本の依頼

第62話

「はい?おっしゃる意味が分かりませんわ」


庭で美味しい紅茶と美味しいクッキーを食べながら読書をしてところ急にダンが来て探してほしい本があると訪ねてきた。

そこまではまだいい。

だが、そのあとが何を言っているのか全く分からなかった。

【ルーカス殿下が持っている本を探して欲しい】

いや、持ってるなら探さなくていいと思うけど。

何を言っているのかさっぱりだ。

だから、私は何を言っているんだ?と言った。

それに、連絡もしないで突然来るなんて。

一応、こんな私でも公爵令嬢という立場だ。


「殿下が持っているのなら探さなくてもいいのでは?」


「言い方が悪かったようですね。ルーカス殿下が持っている本は偽物です。本物を見つけて欲しいのです」


「なぜ、私に頼むのでしょうか?優秀な部下がいらっしゃるでしょうに。私には無理ですわ」


「そんなことはないでしょう。本を見つけ出すのは得意のはずです」


「何か勘違いをされておりますわ」


「探して欲しい本は絵本になります」


勝手に話を続けないで欲しい。


「絵本と言ってもかなり分厚いので小説と言われてもおかしくないでしょう」


「ダン様。ちょっとお黙りになって」


「ちゃんと依頼料を払いますよ。私達で探してみましたが全く手かがりが掴めないのです。困り果ててしまいまして。どうか手伝ってくれませんか?」


本狩り令嬢というあだ名消せば良かったかなぁ。


「私はただの本が好きな令嬢です」


「そうですか。それは困りました。きっと引き受けてくれると思ったのですが。今までたくさん逃げ回っていたのですから、このくらい協力してもいいかと思いますけど。今まで散々逃げていたのですから、ね」


………………。

うるさい奴だ。

殿下の本探しなどに付き合っていられない。


「お友達からの情報も相当なものでしょうね。本を愛する人達は独自のルートで見つけるようですから。普通の探し方ではダメなようです。噂だとアメリア嬢が持つ本はなかなか手に入らない本ばかりだとか?どうやってその本を手に入れているのでしょうか?是非、参考程度にお聞かせ下さい」


噂、ね。


「………………」


「本を探すなら本好きに聞けとルーカス殿下がおっしゃいました。お茶会のようにみんなの前に出ろとは言われていないのだから、本探しに協力してもよろしいのでは?それと、この件は公爵様にも了解済みです」


お父様、ね。


「………………詳しく聞かせて下さい」


ここで引き受けなかったら明日も来そうだ。

噂というものは怖いものだ。

そして、お父様も乗り込んで来るに違いない。

は〜ぁ、怠い。

ダンの話だとその本は伝染病が流行している故郷を救うために女の子が1人で王様のところまで旅をする物語。

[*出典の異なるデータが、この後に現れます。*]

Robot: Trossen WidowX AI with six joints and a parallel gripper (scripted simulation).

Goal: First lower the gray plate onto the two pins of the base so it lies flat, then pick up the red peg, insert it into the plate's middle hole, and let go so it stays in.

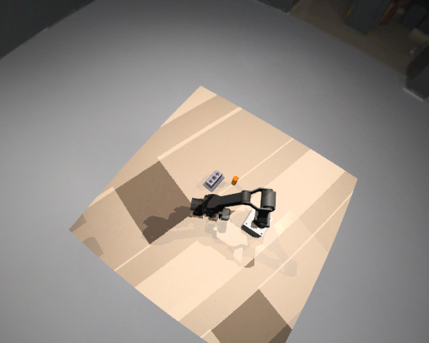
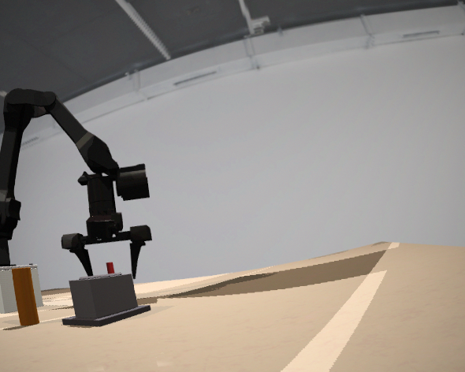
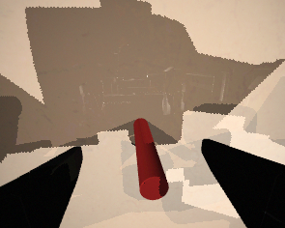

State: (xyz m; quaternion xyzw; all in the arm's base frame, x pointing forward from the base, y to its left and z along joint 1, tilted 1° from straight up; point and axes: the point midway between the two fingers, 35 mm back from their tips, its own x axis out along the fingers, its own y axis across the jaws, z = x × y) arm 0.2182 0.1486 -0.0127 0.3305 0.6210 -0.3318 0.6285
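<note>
My gripper tip is now right at the red peg. The rest, counted from my gripper tip: orange cylinder: 24 cm to the right, 4 cm ahead; gray plate: 17 cm to the right, 13 cm ahead.
</note>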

なんだ、旅の話かと思ったが普通の旅の物語ではなかった。

その伝染病は国の転覆を狙った者の仕業だという。

女の子はそのことを知り王様にこのことを知らせるために裏切り者から見つからないように故郷を出たということだ。

絵本なのにとてもダークな物語だ。


「怖い物語ですね」


「本にはもっと優しく書かれてますよ」


「本の色は何色ですか?名前は?」


「赤色です。名前は裏切りキツネと女の子」


「裏切りキツネの女の子ですか」


「15年前に誕生日プレゼントで貰ったものでして。何度も読み返していたためか痛みもあったらしいです」


「すり替わっていたのですか?」


「はい。しかも、痛み具合も似させて。どうして、盗まれたのかは分かりません。ただの絵本なのに。珍しい絵本でもないですし。今でも出版されてますからね。ルーカス殿下は、それをとても大切にされておりました。偽物だと気づいたとき、ショックを隠せないほど」


なぜ、そんな本を盗んだのだろうか?

何か理由があるのでは?

この人は何かを隠している?


「それは本当にただの絵本ですか?私にはそう思えませんわ」


「本当にただの絵本です」


「嘘ではございませんね?」


「はい」


ダンの目は嘘を付いているようには見えない。

本当に普通の絵本?

なんだか怪しい。

危険なことはしたくないのに。

こんなことを私に相談してくるのもどうかと思うけど。

何かあった場合は責任とってくれるのだろうか?

それも考えてここに来た?

なーんにも考えないでここに来た可能性もある。

ここで、それを言ってもきっと「殿下の御命令です」って言うだろう。